Start of Supplied entries
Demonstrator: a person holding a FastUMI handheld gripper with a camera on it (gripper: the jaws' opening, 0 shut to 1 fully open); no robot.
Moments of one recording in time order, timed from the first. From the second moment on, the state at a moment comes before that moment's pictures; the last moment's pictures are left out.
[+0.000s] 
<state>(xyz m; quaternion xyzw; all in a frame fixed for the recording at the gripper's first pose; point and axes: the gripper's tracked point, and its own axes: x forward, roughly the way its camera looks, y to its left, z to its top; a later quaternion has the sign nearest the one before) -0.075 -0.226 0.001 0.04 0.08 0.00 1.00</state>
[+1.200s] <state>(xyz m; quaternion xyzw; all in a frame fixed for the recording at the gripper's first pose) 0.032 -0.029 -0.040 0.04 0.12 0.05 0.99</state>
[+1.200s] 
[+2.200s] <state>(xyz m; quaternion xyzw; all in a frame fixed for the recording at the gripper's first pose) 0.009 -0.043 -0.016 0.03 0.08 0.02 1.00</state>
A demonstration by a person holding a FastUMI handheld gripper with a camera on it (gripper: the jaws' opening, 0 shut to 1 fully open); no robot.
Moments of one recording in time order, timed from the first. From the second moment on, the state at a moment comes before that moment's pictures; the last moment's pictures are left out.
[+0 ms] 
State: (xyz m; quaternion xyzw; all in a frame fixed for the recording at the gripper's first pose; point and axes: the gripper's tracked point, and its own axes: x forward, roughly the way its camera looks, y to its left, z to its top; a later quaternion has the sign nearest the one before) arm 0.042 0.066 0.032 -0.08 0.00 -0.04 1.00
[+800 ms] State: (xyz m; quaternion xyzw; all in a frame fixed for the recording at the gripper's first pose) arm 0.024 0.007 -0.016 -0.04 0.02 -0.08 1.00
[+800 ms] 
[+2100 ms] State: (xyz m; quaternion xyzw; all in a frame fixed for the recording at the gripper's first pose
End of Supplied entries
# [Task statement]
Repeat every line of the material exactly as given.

# [Answer for this exercise]
Demonstrator: a person holding a FastUMI handheld gripper with a camera on it (gripper: the jaws' opening, 0 shut to 1 fully open); no robot.
Moments of one recording in time order, timed from the first. From the second moment on, the state at a moment comes before that moment's pictures; the last moment's pictures are left out.
[+0.000s] 
<state>(xyz m; quaternion xyzw; all in a frame fixed for the recording at the gripper's first pose; point and axes: the gripper's tracked point, and its own axes: x forward, roughly the way its camera looks, y to its left, z to its top; a later quaternion has the sign nearest the one before) -0.075 -0.226 0.001 0.04 0.08 0.00 1.00</state>
[+1.200s] <state>(xyz m; quaternion xyzw; all in a frame fixed for the recording at the gripper's first pose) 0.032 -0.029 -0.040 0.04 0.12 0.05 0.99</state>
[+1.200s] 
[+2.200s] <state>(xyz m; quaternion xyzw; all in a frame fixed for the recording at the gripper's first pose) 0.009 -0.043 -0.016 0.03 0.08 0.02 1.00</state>
A demonstration by a person holding a FastUMI handheld gripper with a camera on it (gripper: the jaws' opening, 0 shut to 1 fully open); no robot.
Moments of one recording in time order, timed from the first. From the second moment on, the state at a moment comes before that moment's pictures; the last moment's pictures are left out.
[+0 ms] 
State: (xyz m; quaternion xyzw; all in a frame fixed for the recording at the gripper's first pose; point and axes: the gripper's tracked point, and its own axes: x forward, roughly the way its camera looks, y to its left, z to its top; a later quaternion has the sign nearest the one before) arm 0.042 0.066 0.032 -0.08 0.00 -0.04 1.00
[+800 ms] State: (xyz m; quaternion xyzw; all in a frame fixed for the recording at the gripper's first pose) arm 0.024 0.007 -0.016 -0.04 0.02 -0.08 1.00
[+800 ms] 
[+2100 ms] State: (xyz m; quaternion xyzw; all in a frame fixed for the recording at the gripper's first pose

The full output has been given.